*** Opening DATASET EXTRACT ***
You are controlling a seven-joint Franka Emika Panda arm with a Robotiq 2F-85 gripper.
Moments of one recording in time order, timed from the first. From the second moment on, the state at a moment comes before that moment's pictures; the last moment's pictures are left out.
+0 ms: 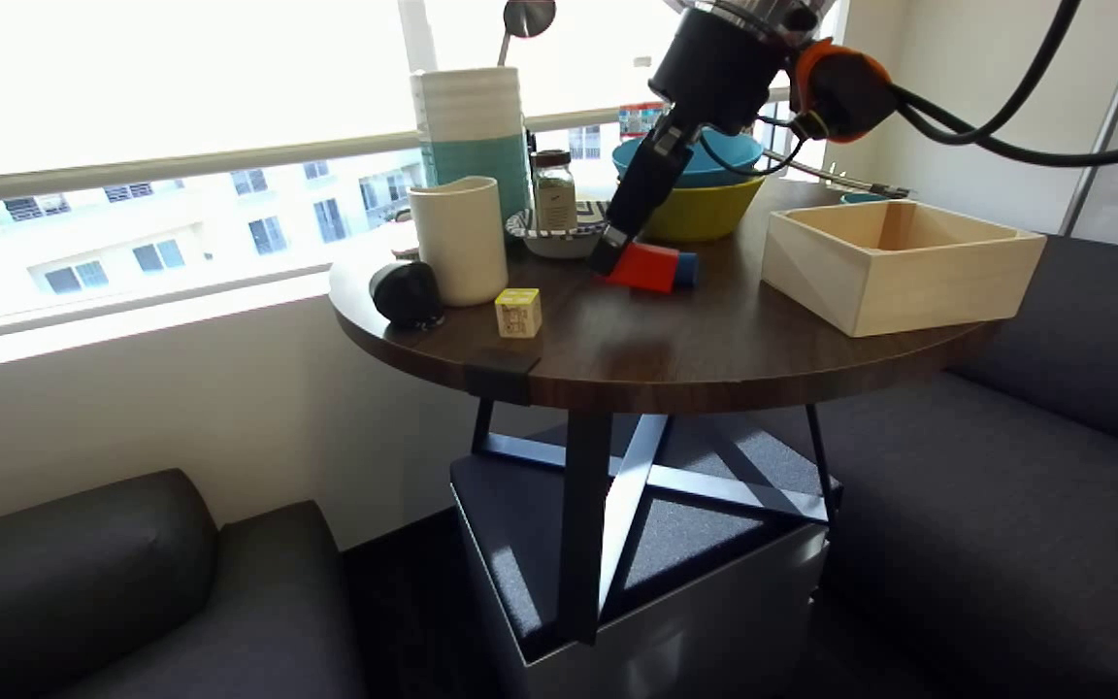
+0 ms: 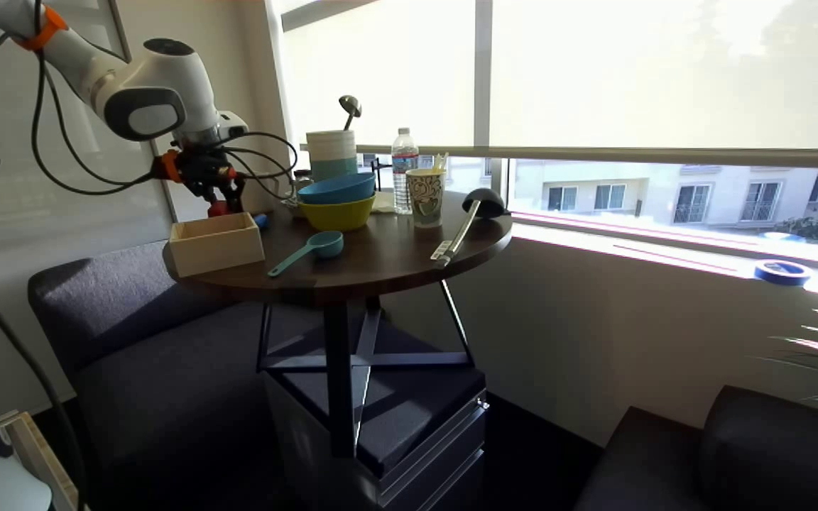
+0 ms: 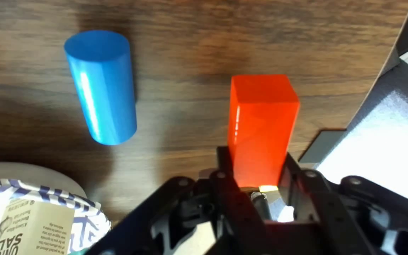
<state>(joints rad) 0.30 -0.18 0.08 -2.44 0.61 2.65 -0.78</state>
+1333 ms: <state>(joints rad) 0.32 -0.19 0.12 -2.53 0.64 2.80 -0.83</state>
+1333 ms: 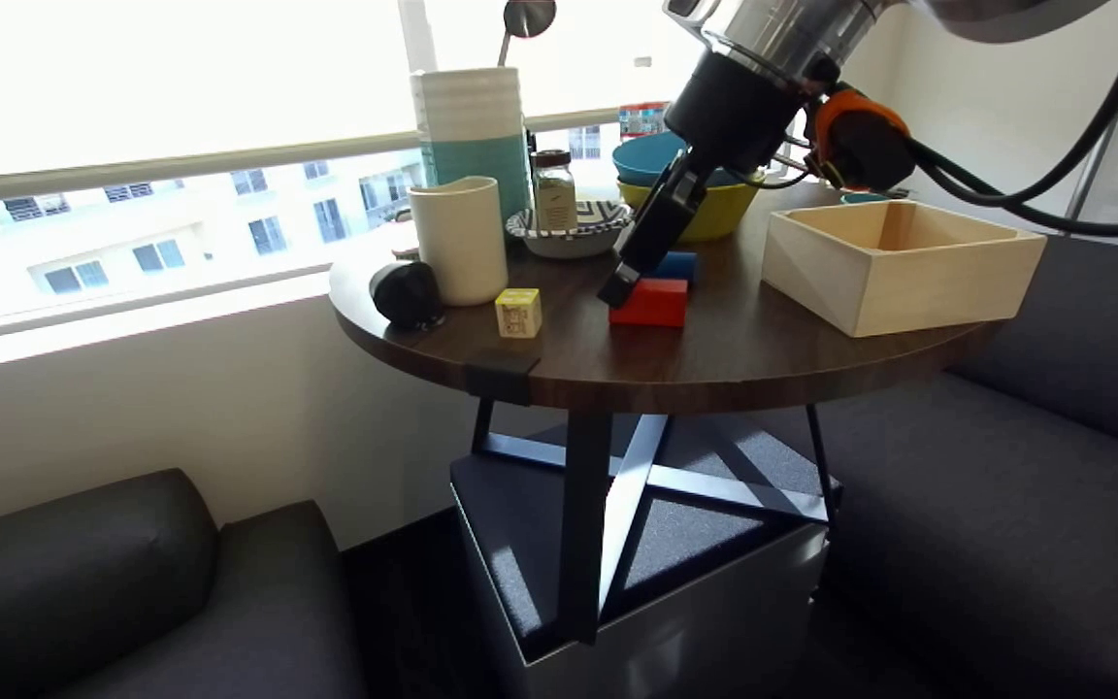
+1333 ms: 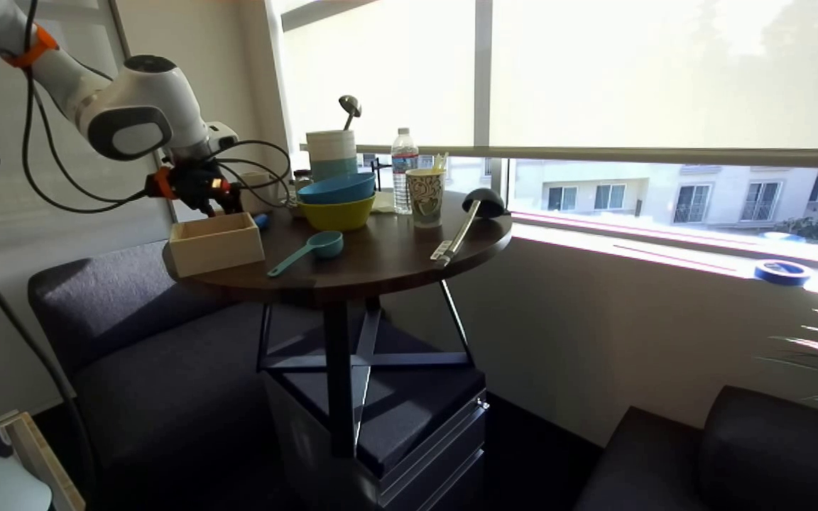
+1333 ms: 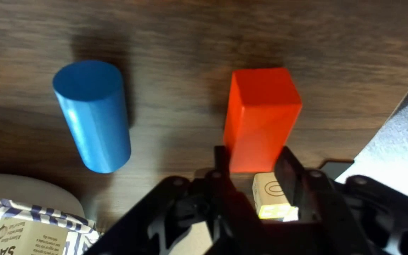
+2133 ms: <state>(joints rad) 0.32 -0.28 0.07 -2.58 0.53 2.69 -0.75</state>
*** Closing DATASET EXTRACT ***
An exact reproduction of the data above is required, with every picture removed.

You are controlling a seven-joint Franka Emika Panda arm with a Robotiq 2F-85 gripper.
Moments of one recording in time order, timed from the first. From the second moment on, the state at a moment comes before that moment's pictures; the last moment's pictures are left out.
+0 ms: 
+0 ms: 
+0 ms: 
<state>(joints rad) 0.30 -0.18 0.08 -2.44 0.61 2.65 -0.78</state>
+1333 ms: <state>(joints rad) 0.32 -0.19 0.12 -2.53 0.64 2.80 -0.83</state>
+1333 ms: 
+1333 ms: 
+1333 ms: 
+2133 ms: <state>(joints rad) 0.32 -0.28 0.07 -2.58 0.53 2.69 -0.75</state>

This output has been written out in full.